In Murtagh (1985) two contiguity-constrained hierarchical clustering algorithms were discussed. Proofs were provided that both would guarantee that no inversions could arise in the hierarchy, that is, there could be no non-monotonic change in cluster criterion value. One algorithm, also developed by other authors, Ferligoj and Batagelj (1982) and Legendre and Legendre (2012), was contiguity constrained complete link clustering: the pairwise most distant set of (by requirement, contiguous) cluster members determines the inter-cluster dissimilarity: d max(c x , x y ). The other contiguity-constrained hierarchical clustering was single link, where inter-cluster dissimilarity is defined as the pairwise closest set of cluster members (min{d ij  | i ∈ c 1, j ∈ c 2}), subject to the contiguity constraint.

By virtue of the theorem above, for all adjacent and agglomerable clusters c x , c y , d min(c x , c y ) = d max(c x , c y ), we also have that the above described contiguity-constrained complete link and the contiguity-constrained single link hierarchical clustering methods are identical. This holds because of the Baire distance.

These perspectives add to the importance, in practice and in its theoretical foundations, of the theorem for the Baire distance.

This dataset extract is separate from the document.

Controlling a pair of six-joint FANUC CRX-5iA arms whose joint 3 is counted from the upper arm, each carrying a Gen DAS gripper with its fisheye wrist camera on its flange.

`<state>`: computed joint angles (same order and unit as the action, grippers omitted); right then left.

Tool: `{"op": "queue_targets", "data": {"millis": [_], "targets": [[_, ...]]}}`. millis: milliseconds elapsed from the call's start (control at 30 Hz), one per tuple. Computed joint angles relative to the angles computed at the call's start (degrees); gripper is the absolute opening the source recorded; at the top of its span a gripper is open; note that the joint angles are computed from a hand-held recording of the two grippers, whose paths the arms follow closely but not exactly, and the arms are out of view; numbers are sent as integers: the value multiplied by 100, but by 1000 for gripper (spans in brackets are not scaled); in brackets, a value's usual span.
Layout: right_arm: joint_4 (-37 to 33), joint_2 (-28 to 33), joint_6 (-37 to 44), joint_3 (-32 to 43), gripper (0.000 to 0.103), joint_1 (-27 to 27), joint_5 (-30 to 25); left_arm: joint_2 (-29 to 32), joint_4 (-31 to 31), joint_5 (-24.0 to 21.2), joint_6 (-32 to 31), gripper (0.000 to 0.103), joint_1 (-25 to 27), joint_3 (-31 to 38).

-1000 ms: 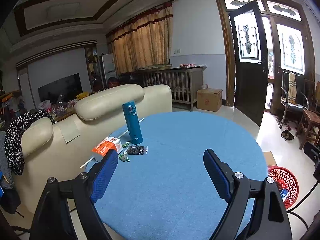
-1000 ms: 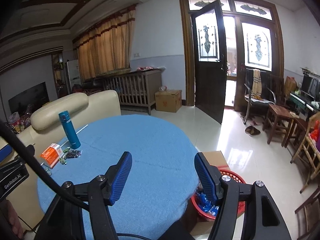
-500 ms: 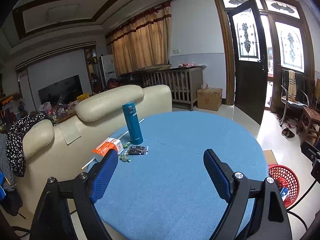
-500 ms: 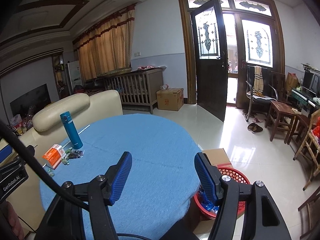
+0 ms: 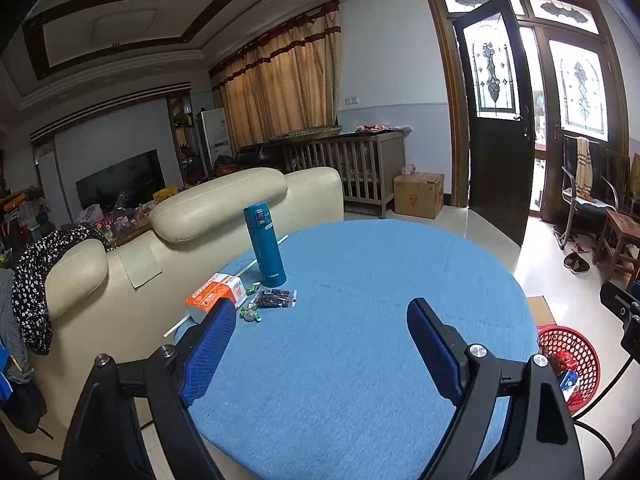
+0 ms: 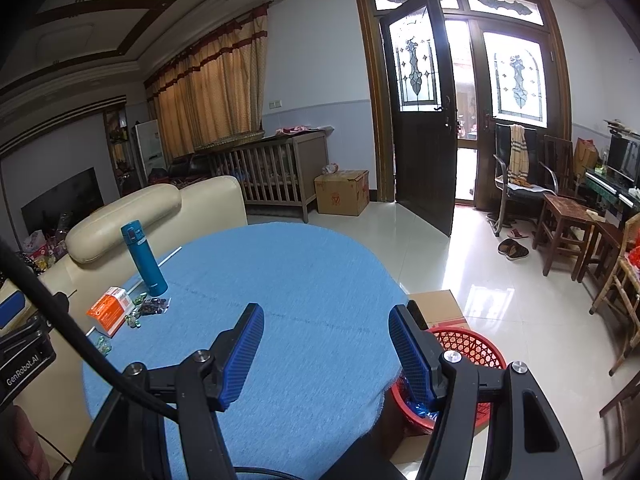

5.3 Visualization of Baire Hierarchy

Using a regular 10-way tree, Fig. 3 shows a Baire hierarchy with nodes colour-coded (rainbow colour lookup table used), and with the root (a single colour, were it shown), comprising all clusters, to the bottom. The terminals of the 8-level tree are at the top. Ancillary material for this article, as noted in the “Introduction”, is available. The R code used for Fig. 3 is listed there, and the code for the subsequent analysis of clusters extracted from the hierarchy.

Fig. 3
figure 3

Means of 99 random projections. Abscissa: the 10,118 (non-empty) documents are sorted (by random projection value). Ordinate: each of 8 digits comprising random projection values

The first Baire layer of clusters, displayed as the bottom level in Fig. 3, was found to have 10 clusters. (8 are very evident, visually.) The next Baire layer has 87 clusters, and the third Baire layer has 671 clusters. See our ancillary material for a study of the clusters at layers 1 and 2.

6 Conclusions

In Contreras and Murtagh (2012), there is reporting on analysis of clusters found using the methodology developed here (in application domains that include astronomy and chemistry) and there is comparison with other, alternative processing approaches.

We can state that our work is oriented towards inter-cluster analysis, rather than intra-cluster analysis. That is to say, we want candidate observation classes, and furthermore we seek to be selective about what we derive from the data, in order to carry on to further use of the selected, derived clusters. Such overall processing is very suitable for big data analytics. The theorem stated in Sect. 5.2 points to the major importance of the Baire viewpoint. Further theoretical results are presented in Murtagh and Contreras (2015).